Ci-après un article récemment paru dans le quotidien économique Børsen sur l’utilité du modèle de flexicurité en période de récession. L’auteur est Flemming Sundø, directeur de Nordisk Kellogg’s. Il a l’avantage d’avoir travaillé dans de nombreux pays (Europe et Asie), ce qui lui permet de mettre en relief avec d’autant plus de vigueur la singularité du modèle danois (1).
Avec quelle force le ralentissement de la croissance va t-il nous toucher? La question remplit en ce moment les discussions dans les couloirs des directions à l’heure où l’économie danoise, ainsi qu’une majorité des pays du G7, sont en récession. Une partie de la réponse doit à mon sens être trouvée dans un aspect que tous les danois prennent pour donné, à savoir la mobilité de la main-d’oeuvre.

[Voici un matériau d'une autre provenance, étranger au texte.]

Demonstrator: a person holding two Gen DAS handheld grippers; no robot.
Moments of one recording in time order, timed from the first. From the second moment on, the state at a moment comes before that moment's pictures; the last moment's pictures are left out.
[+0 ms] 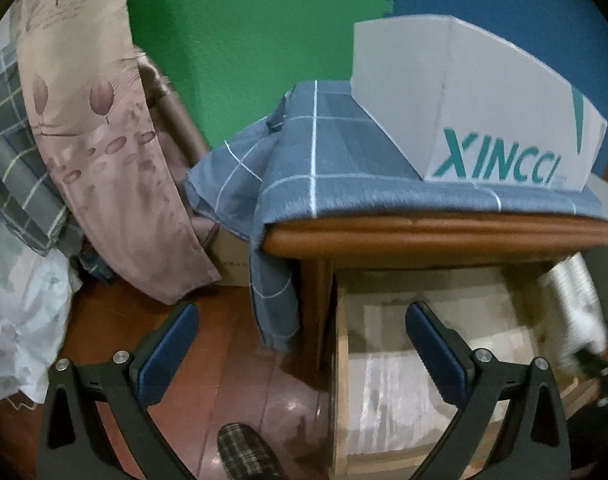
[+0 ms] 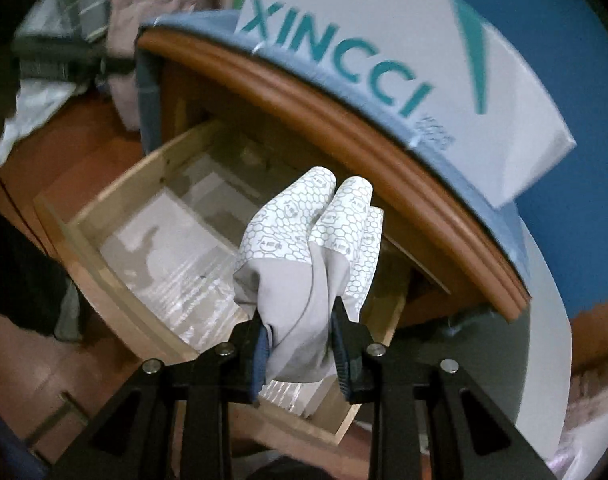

J’ai travaillé pendant 10 ans au Japon et dans plusieurs pays d’Europe de l’Ouest et d’Europe de l’Est. Au cours de cette période, j’ai pu constater de près à quel point beaucoup de ces pays étaient marqués par le manque de souplesse de leurs marchés du travail, l’exemple japonais du « Life long employment » étant le cas le plus extrême. Dans ces pays, les entreprises rencontrent des difficultés pour ajuster la main d’oeuvre à la baisse de leur chiffre d’affaires, ce qui signifie qu’une conjoncture en berne les touche durement.
A titre de comparaison, l’ancienneté moyenne sur le marché du travail danois était d’à peine 5 ans en 2005. C’est la plus basse au sein de l’Union Européenne et elle ne représente que la moitié de celle qui prévaut en Allemagne. Le modèle de flexicurité offre au marché du travail danois une flexibilité unique qui, couplée à la capacité des danois à trouver des solutions alternatives et créatives, peut aider à parer les effets les plus néfastes de la crise.
Lorsque les personnes présentes sur le marché de l’emploi sont en mesure d’utiliser leur mobilité en fonction des changements qui interviennent en termes de conditions et d’opportunités, il est également beaucoup plus facile pour les entreprises de faire de même. La flexibilité constitue ainsi l’airbag de l’économie danoise contre un éventuel ralentissement. Entrer en « mode résistance » est une bonne chose, mais passer à l’offensive est encore mieux. Dans ce pays, un de nos points faibles est que nous sommes enclins à manquer d’ambition. Si nous voulons vraiment récolter les fruits de nos capacités d’adaptation, nous devons également être prêts à voir plus grand et à nous fixer des objectifs plus élevés, surtout dans un contexte mondialisé.
Lorsque la peur du licenciement est surmontée, la motivation à saisir les opportunités qui se présentent devient plus grande. Un des avantages liés à l’existence d’une main-d’oeuvre mobile est que les employés n’attendent pas tous de la même manière que toutes les idées et les décisions soient prises d’en haut. Les employés danois n’ont pas peur de proposer des solutions alternatives et créatives et de les suivre.
Lorsque les employés eux-mêmes co-définissent les buts et les solutions et que les employeurs osent donner leur accord à leur implication, la motivation de se battre et de naviguer vers une destination commune est beaucoup plus forte. Ceci est une force que nous devons utiliser […].
Les périodes de vaches maigres viennent et disparaissent. Nous devons tirer profit de la flexibilité qui existe dans notre pays et de nos capacités d’adaptation. Si nous parvenons à combiner ces deux éléments avec des visions de long terme et le courage d’investir juste avant que la conjoncture économique ne se retourne, nous n’avons pas seulement la recette pour nous défendre mais aussi la recette du succès. Les entreprises danoises sont en mesure d’être en haut de la vague au moment où nos concurrents à l’étranger seront encore fixés sur des questions d’ajustement des coûts.
Que retenir d’une telle tribune libre?
1) Qu’il ne serait pas surprenant que le Danemark, premier pays de l’Union Européenne touché par la récession (amplifiée par le récent mouvement de grève de huit semaines dans le secteur public), soit également le premier à sortir de la période difficile actuelle, la mobilité de la main-d’oeuvre n’y étant pas étrangère.
2) Qu’au-delà des caractéristiques habituellement mises en avant pour le définir (flexibilité, filet de sécurité constitué par les allocations chômage, formation continue développée, fort taux de syndicalisation…), le modèle danois de flexicurité est un état d’esprit basé sur un rapport employeur/employé très éloigné de notre système de management, schlérosé par une hiérarchie tellement présente qu’elle ne fait que décourager l’esprit d’initiative.
(1) Flemming Sundø « Recession: Flexicurity er stødpuden« , Børsen, 19 août 2008.